» Work to complete
Reproduce the data in full, exactly as it appears.

[Stored dataset items]
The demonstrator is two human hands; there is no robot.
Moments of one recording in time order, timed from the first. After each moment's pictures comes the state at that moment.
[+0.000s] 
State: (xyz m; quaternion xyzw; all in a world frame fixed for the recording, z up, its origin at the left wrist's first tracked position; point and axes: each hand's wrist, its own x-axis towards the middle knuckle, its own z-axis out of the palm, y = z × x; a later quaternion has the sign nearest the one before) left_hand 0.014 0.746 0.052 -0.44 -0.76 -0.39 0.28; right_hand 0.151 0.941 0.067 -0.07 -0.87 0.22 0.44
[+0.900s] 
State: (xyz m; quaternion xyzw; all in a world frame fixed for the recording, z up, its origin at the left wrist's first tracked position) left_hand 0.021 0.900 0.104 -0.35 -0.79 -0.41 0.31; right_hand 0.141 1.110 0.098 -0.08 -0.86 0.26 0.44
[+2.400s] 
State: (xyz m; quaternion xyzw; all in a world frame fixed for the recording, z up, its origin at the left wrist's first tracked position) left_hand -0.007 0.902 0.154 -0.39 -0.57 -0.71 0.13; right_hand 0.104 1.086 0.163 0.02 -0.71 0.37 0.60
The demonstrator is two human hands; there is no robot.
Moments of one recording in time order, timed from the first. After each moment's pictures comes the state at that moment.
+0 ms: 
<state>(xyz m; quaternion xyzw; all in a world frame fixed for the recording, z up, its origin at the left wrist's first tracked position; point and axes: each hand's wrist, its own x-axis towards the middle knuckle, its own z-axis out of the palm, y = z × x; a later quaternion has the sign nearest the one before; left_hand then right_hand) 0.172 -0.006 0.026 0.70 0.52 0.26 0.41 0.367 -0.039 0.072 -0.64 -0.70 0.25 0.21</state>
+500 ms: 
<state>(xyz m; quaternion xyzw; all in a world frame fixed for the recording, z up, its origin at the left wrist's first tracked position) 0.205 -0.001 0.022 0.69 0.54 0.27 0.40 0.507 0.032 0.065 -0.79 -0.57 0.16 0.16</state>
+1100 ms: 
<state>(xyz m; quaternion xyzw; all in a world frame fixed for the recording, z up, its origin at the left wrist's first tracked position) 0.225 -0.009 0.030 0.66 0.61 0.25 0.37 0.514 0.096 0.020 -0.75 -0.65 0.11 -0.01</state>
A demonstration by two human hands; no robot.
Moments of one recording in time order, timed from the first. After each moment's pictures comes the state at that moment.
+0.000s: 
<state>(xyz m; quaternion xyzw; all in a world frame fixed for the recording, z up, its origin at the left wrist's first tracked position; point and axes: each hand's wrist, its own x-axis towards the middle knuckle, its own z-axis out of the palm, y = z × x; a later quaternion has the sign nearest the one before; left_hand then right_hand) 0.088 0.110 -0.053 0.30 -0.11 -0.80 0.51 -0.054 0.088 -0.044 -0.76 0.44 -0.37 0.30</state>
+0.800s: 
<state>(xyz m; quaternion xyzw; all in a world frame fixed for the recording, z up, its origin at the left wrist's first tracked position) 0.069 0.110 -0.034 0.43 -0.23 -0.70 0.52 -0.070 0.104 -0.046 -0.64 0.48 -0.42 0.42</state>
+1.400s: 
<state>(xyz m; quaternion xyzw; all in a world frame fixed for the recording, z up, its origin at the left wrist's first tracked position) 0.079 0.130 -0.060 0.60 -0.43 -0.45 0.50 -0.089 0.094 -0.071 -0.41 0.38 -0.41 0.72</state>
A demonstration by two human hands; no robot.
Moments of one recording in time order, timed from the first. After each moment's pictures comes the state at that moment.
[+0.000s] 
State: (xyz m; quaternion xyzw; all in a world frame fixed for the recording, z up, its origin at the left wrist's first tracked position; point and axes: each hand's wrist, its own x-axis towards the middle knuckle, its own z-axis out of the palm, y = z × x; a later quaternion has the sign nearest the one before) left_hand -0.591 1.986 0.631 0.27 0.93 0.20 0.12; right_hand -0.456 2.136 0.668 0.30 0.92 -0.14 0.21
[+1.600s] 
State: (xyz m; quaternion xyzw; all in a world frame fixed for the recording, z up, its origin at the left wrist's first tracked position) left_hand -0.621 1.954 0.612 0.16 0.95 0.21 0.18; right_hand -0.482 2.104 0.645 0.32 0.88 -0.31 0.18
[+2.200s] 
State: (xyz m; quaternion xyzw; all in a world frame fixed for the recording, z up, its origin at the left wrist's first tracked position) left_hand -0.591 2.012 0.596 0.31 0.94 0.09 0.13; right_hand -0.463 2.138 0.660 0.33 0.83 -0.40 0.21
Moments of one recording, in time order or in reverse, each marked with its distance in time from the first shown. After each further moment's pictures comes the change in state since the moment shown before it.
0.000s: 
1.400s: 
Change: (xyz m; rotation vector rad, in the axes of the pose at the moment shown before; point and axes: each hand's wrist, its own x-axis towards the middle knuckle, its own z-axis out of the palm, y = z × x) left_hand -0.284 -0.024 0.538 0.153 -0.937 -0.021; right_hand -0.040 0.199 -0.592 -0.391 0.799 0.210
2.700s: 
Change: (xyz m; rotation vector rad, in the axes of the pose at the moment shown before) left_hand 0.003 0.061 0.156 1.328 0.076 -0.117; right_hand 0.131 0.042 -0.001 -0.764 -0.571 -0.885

» Solution to this problem
The demonstrator is two human hands; there is no robot.
Moments of one recording in time order, timed from the first. After each moment's pictures comes the state at that moment.
[+0.000s] 
State: (xyz m; quaternion xyzw; all in a world frame fixed for the recording, z up, its origin at the left wrist's first tracked position; point and axes: each hand's wrist, its own x-axis towards the middle knuckle, its own z-axis out of the palm, y = z × x; a later quaternion has the sign nearest the one before) left_hand 0.014 0.746 0.052 -0.44 -0.76 -0.39 0.28; right_hand 0.151 0.941 0.067 -0.07 -0.87 0.22 0.44
[+0.900s] 
State: (xyz m; quaternion xyzw; all in a world frame fixed for the recording, z up, its origin at the left wrist's first tracked position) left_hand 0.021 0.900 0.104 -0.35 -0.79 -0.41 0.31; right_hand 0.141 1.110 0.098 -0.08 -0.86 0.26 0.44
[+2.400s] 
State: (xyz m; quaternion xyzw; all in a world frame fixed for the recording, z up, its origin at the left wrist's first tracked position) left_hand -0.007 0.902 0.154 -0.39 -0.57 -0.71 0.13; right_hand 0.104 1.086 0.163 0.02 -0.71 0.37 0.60
The demonstrator is two human hands; there is no robot.
Moments of one recording in time order, timed from the first. After each moment's pictures comes the state at that moment.
+0 ms: 
<state>(xyz m; quaternion xyzw; all in a world frame fixed for the recording, z up, its origin at the left wrist's first tracked position; point and axes: each hand's wrist, its own x-axis towards the middle knuckle, its own z-axis out of the palm, y = z × x; a later quaternion has the sign nearest the one before; left_hand then right_hand) 0.172 -0.006 0.026 0.70 0.52 0.26 0.41 0.367 -0.039 0.072 -0.64 -0.70 0.25 0.21</state>
+500 ms: 
<state>(xyz m; quaternion xyzw; all in a world frame fixed for the recording, z up, its origin at the left wrist's first tracked position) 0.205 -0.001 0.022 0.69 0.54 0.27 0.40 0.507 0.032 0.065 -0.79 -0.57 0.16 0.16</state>
+1100 ms: 
<state>(xyz m; quaternion xyzw; all in a world frame fixed for the recording, z up, its origin at the left wrist's first tracked position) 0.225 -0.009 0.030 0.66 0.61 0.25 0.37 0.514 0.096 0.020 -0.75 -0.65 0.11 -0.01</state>
A demonstration by two human hands; no robot.
Moments of one recording in time order, timed from the first. After each moment's pictures comes the state at that moment.
+0.000s: 
<state>(xyz m; quaternion xyzw; all in a world frame fixed for the recording, z up, its origin at the left wrist's first tracked position; point and axes: each hand's wrist, its own x-axis towards the middle knuckle, its own z-axis out of the palm, y = z × x; a later quaternion has the sign nearest the one before; left_hand then right_hand) 0.088 0.110 -0.053 0.30 -0.11 -0.80 0.51 -0.054 0.088 -0.044 -0.76 0.44 -0.37 0.30</state>
+0.800s: 
<state>(xyz m; quaternion xyzw; all in a world frame fixed for the recording, z up, its origin at the left wrist's first tracked position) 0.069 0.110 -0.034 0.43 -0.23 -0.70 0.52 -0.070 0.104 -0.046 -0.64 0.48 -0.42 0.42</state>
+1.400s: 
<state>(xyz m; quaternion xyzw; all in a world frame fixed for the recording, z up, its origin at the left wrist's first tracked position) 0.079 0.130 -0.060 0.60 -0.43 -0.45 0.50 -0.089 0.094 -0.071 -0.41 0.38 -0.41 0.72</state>
A demonstration by two human hands; no robot.
Moments of one recording in time order, timed from the first. After each moment's pictures comes the state at that moment.
[+0.000s] 
State: (xyz m; quaternion xyzw; all in a world frame fixed for the recording, z up, its origin at the left wrist's first tracked position; point and axes: each hand's wrist, its own x-axis towards the middle knuckle, its own z-axis out of the palm, y = z × x; a later quaternion has the sign nearest the one before) left_hand -0.591 1.986 0.631 0.27 0.93 0.20 0.12; right_hand -0.456 2.136 0.668 0.30 0.92 -0.14 0.21
[+1.600s] 
State: (xyz m; quaternion xyzw; all in a world frame fixed for the recording, z up, its origin at the left wrist's first tracked position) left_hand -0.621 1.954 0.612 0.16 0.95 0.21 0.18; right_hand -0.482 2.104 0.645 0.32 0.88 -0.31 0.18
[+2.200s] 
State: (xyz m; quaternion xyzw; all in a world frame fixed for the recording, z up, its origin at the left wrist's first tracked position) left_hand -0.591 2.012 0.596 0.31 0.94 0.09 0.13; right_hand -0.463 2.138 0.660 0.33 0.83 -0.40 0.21
Moments of one recording, in time order or in reverse, each marked with its distance in time from the first shown. After each further moment's pictures comes the change in state since the moment shown before it.
0.000s: 
1.400s: 
Change: (xyz m; rotation vector rad, in the axes of the pose at the moment shown before; point and axes: each hand's wrist, its own x-axis towards the middle knuckle, its own z-axis out of the palm, y = z × x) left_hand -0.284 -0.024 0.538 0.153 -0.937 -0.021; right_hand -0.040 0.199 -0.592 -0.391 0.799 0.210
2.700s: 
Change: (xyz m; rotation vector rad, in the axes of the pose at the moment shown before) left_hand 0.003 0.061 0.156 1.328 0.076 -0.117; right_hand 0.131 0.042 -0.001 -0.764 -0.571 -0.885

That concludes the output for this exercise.